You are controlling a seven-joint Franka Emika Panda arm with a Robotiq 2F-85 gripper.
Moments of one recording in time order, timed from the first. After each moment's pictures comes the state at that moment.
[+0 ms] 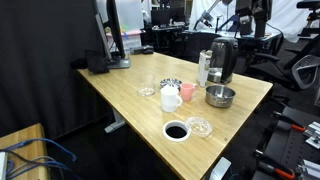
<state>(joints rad) 0.11 -0.54 0.07 -2.49 0.25 1.75 0.15</state>
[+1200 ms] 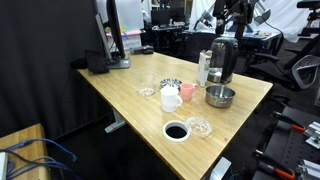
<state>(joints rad) 0.02 -0.43 0.04 -2.44 0.25 1.92 0.19</state>
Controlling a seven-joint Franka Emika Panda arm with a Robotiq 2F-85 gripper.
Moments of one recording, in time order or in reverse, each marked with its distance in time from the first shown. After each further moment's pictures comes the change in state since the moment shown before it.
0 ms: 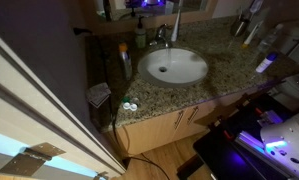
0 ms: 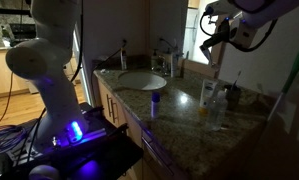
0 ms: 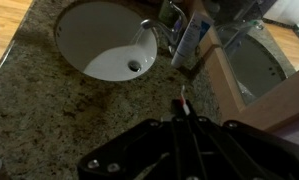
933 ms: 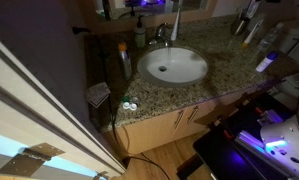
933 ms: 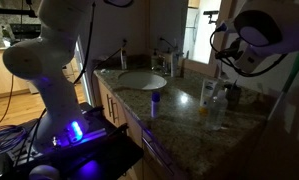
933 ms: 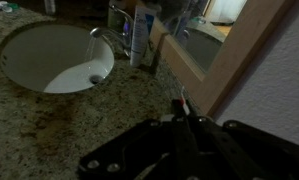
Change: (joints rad) arm -0.084 0.165 0.002 0.051 0.259 0.040 0.129
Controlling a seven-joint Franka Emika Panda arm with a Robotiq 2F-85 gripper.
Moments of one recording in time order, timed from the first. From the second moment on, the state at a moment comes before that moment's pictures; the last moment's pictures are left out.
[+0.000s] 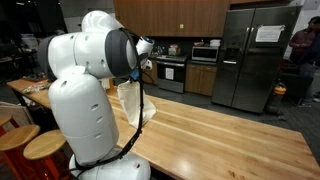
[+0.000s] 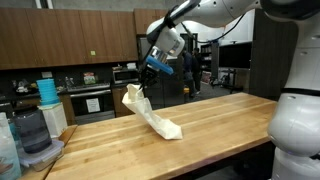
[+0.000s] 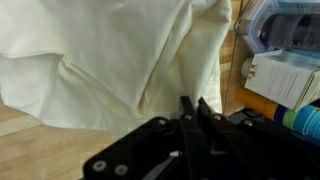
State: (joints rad) arm 0.28 -0.08 0.25 -2.02 0.62 2.23 0.20
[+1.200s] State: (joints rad) arm 0.11 -0.09 0.09 -2.32 0.72 2.10 -0.14
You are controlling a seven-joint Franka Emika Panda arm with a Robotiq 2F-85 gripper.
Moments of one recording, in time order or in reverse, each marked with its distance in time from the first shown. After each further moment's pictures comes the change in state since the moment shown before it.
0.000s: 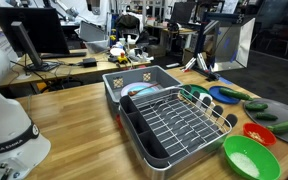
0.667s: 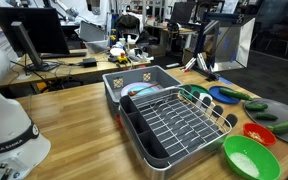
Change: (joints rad) arm 0.003 0.011 0.004 -0.001 0.001 0.004 -0.008
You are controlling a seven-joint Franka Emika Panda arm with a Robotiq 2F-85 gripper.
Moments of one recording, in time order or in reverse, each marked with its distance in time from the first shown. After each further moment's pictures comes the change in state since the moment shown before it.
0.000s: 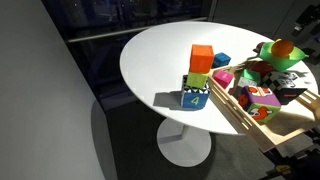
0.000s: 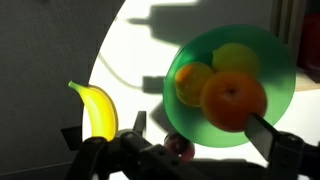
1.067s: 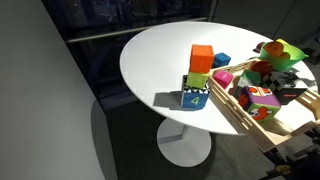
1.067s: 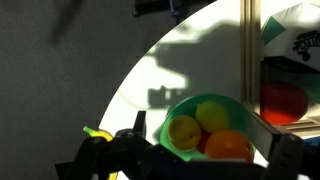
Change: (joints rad) arm 0.000 -0.166 -0.010 -0.018 -0.073 -0.329 0.010
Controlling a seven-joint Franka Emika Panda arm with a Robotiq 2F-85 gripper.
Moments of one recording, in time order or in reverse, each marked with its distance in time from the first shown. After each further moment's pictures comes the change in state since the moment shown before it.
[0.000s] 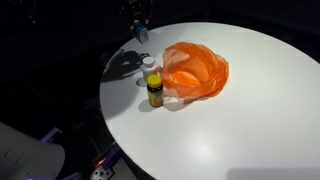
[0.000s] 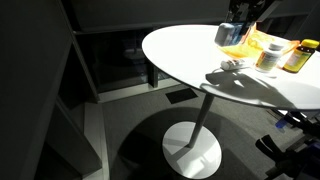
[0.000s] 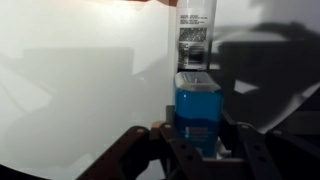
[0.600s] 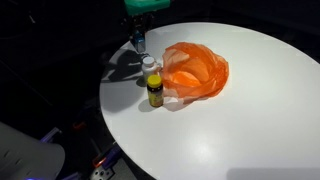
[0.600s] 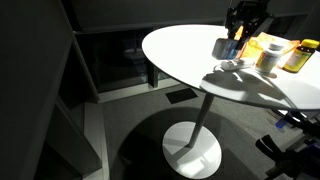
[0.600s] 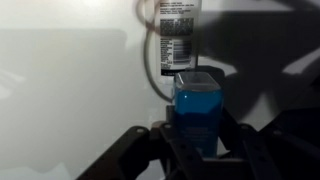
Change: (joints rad) arm -0.020 0.083 -0.002 0.000 0.165 0.000 -0.100
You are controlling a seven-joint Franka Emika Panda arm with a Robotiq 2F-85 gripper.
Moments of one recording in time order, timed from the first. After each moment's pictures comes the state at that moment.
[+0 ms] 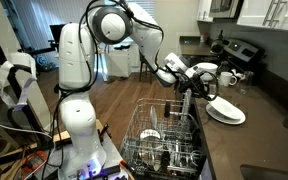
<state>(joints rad) -0.04 0.25 -0.11 -2.05 -1.34 2.47 0.38</state>
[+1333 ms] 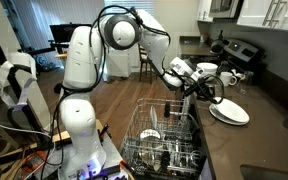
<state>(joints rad) -0.05 0.37 -0.12 -1.94 -1.38 2.48 0.42</state>
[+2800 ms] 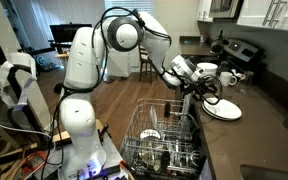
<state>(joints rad) -0.07 0.39 -0.08 -1.90 -1.24 2.49 0.33</state>
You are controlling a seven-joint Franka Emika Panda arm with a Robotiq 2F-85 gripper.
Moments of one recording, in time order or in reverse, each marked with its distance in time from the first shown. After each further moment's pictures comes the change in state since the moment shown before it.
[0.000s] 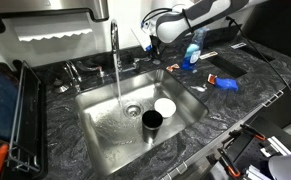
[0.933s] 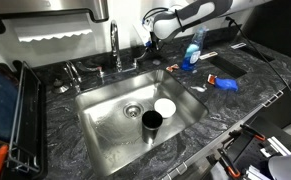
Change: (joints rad) arm -0.016 0.120 -0.055 0.170 0.077 0.007 -0.077
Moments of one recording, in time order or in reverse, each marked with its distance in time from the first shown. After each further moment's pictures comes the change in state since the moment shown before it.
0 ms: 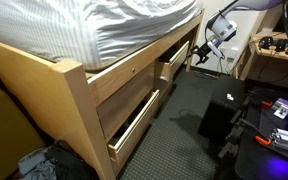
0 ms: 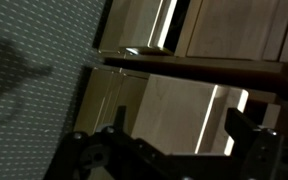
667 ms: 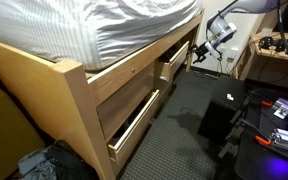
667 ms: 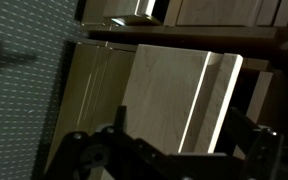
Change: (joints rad) arm 0.023 0.063 -0.007 0.088 0.152 0.049 -0.097
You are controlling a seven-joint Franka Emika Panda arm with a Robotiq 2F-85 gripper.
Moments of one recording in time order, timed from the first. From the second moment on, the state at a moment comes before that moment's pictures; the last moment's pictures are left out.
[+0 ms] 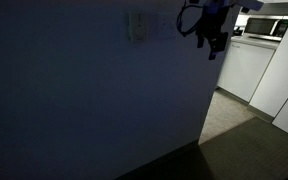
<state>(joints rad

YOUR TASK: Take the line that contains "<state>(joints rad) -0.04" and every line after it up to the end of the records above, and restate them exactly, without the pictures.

ANSWER AREA:
<state>(joints rad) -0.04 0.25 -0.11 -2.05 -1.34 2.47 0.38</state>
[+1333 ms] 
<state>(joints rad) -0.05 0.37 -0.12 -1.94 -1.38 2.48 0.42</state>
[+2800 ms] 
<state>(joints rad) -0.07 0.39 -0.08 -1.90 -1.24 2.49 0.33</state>
You are controlling a seven-joint Franka Emika Panda arm with a Robotiq 2F-85 gripper.
Moments of one recording, in time order or in reverse, each marked with its distance in time from the first shown. After each further moment's pictures comes the change in state since the moment shown before it.
[0.000s] 
[0.933s] 
Change: (joints rad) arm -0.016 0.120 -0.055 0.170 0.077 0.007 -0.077
Moments of one recording, in time order or in reverse, each marked with its distance in time from the first shown. After each further moment's pictures comes the change in state since the moment shown before it.
0 ms: 
0 ms: 
667 ms: 
667 ms: 
Change: (joints rad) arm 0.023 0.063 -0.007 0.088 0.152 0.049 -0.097
You are controlling a seven-joint Franka Emika Panda arm with a Robotiq 2F-85 gripper.
Moments of one recording in time order, timed from the first. From the second moment on, the state at a moment comes before that moment's pictures; the last moment's pictures are left out.
[+0 ms] 
<state>(joints rad

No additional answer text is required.